Der stämmige Mann war von einem jungen Mädchen mit blonden Haaren völlig überwältigt und konnte sich nicht wehren, ganz abgesehen von dem Geheimnis der "Karte", die er in seiner Jugend besessen hatte.

Schwer „verletzt“, rannte er auf den hinteren Berg, schlug sich auf die Brust und brüllte lange vor Schmerzen. So lange, dass er feststellte, dass er nicht der Einzige war, der heimlich seinen Frust abließ: der Speck des siebten Bruders, der „Vogelgang“ des neunten Bruders und der Menstruationsgürtel des zehnten Bruders.

Ich verstehe den Schmerz in deinem Herzen. Diese Nacht war eine Nacht beispielloser Harmonie unter den Brüdern...

Dieser Schmerz ist noch immer frisch und lebendig, so sehr, dass ich mich jedes Mal, wenn ich meinem jüngsten Kind gegenüberstehe, völlig nackt fühle, nicht nur beschämt, sondern auch für den Rest meines Lebens hoffnungslos. Wie kann jemand, der es nicht selbst erlebt hat, diesen Schmerz und diese Wunde verstehen?

Nun sind es die beiden Pechvögel: der stets schelmische sechste Bruder und der arrogante Shangguan Yi, dem man am liebsten eine reinhauen möchte. Tja, so ist das Leben, wer ist dieses Jahr als Nächstes dran? Der Himmel ist wahrlich gerecht! Komm schon, jüngster Bruder, dein achter Bruder drückt dir ganz fest die Daumen!

Xun Dao dachte kurz nach, drehte sich um und sah Rong Qi hinter dem Fächer. Sein Lächeln war finster, jede Spur seiner vorherigen Sorge verschwunden.
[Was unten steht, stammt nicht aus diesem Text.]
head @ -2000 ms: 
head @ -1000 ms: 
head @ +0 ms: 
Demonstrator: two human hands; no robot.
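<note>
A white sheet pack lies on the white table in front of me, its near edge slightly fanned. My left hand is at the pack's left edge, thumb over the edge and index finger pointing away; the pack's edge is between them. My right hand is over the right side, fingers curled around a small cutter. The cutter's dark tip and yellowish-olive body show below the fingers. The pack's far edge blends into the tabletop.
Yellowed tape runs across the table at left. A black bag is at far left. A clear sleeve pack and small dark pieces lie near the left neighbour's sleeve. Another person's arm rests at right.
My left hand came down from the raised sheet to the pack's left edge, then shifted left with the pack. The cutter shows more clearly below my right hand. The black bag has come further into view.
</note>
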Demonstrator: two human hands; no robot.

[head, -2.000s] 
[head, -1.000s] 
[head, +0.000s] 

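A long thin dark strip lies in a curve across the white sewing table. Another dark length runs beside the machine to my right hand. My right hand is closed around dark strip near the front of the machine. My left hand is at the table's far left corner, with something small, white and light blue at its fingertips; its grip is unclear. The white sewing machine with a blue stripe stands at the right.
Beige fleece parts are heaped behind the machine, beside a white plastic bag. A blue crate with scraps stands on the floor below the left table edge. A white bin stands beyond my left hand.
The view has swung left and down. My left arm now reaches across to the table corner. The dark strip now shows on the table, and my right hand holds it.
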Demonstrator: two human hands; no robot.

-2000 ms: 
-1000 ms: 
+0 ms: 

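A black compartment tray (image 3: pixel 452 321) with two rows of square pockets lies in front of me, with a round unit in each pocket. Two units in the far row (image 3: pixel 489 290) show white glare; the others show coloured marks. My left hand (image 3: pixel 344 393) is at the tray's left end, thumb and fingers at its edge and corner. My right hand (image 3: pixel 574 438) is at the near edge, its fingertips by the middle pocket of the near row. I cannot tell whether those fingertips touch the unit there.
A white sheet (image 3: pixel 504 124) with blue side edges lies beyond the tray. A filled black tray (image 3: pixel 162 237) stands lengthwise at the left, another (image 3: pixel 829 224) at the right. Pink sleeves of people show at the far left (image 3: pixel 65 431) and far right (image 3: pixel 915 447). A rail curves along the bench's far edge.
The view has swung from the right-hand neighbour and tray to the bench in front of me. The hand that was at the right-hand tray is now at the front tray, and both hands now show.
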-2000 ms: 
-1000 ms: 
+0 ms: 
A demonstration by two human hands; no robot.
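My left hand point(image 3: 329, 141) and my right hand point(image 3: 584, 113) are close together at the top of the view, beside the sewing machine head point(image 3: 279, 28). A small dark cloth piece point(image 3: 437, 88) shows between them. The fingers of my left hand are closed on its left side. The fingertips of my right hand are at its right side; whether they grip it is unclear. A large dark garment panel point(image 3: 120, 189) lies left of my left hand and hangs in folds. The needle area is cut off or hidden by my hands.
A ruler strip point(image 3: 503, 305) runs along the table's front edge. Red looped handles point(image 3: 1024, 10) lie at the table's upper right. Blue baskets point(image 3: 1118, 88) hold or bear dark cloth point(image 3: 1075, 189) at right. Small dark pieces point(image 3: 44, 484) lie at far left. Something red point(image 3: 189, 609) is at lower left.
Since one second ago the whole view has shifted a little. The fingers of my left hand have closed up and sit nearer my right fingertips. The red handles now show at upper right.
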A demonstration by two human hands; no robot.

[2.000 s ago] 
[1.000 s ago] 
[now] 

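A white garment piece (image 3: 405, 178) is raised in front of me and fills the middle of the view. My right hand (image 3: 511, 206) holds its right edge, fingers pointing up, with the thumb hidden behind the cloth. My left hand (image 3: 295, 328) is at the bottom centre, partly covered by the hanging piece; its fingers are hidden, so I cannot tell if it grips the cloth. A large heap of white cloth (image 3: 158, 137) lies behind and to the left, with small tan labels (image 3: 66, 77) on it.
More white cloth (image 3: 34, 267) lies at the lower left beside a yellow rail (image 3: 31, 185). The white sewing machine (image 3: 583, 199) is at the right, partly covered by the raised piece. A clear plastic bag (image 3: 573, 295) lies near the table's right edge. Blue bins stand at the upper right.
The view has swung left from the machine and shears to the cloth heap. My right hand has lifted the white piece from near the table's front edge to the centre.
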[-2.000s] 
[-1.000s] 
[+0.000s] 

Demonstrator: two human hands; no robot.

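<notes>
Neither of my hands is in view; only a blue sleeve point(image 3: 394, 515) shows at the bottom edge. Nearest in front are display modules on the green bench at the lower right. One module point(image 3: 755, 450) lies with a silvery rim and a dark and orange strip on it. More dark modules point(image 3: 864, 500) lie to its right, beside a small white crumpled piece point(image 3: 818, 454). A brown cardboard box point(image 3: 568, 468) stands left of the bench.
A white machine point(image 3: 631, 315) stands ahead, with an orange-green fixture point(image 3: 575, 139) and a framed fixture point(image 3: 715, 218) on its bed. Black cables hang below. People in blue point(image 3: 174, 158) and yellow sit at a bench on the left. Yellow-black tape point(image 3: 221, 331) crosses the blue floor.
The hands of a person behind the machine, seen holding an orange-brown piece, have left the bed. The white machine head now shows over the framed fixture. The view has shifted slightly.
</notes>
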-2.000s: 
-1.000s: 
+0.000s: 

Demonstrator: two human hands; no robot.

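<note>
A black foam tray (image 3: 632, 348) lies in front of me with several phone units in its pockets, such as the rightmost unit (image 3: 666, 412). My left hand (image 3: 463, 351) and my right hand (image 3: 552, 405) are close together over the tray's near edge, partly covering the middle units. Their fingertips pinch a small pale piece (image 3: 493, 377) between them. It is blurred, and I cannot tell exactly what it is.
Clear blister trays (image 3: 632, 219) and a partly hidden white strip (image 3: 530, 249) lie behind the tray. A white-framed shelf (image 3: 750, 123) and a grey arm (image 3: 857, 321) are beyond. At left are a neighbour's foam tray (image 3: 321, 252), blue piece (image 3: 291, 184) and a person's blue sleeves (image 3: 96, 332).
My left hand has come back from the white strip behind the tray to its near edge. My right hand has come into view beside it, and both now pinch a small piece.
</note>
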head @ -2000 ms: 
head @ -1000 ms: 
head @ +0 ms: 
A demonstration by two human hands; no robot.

Selbst Lao Jius ausdruckslose Augen konnten seine Aufregung nicht verbergen, ganz zu schweigen von Lao Shi, der kichernd an der Wand lehnte. Alles war wortlos klar, und die Brüder freuten sich insgeheim.

Gerade als die Gruppe triumphierend jubelte, kam ein Diener aus dem Vorgarten, um die Nachricht zu überbringen, dass der Verwalter des Shangguan-Anwesens eingetroffen sei.

Yu Luo machte einen Knicks in Richtung der Halle und blickte dann ihren Herrn an. „Junger Herr, das Gepäck von Fräulein Yu fehlt.“

Als die vier Brüder An Shuang dies hörten, ließen sie alle die Schultern hängen, und ihr Lächeln verschwand aus ihren Augen.

"Weg?", fragte Shangguan und warf ihm einen Blick zu.

"Ja, nachdem Yu Luo den Befehl des jungen Meisters erhalten hatte, ging er zum Zimmer der jungen Dame, aber ihr Gepäck war bereits verschwunden."

Shangguan runzelte die Stirn. „Sieh nach, ob sie irgendetwas zurückgelassen hat, zum Beispiel dieses Exemplar von ‚Der wandernde Schwertkämpfer‘.“

"Der wandernde Schwertkämpfer"?

„Ja, ja, dieses Exemplar von ‚Der wandernde Schwertkämpfer‘ ist Juniors ganzer Schatz. Sie schreibt immer ein paar Seiten ab, wenn sie Zeit hat, und sie verpasst nie eine Seite, egal wo sie ist“, warf Elf ein.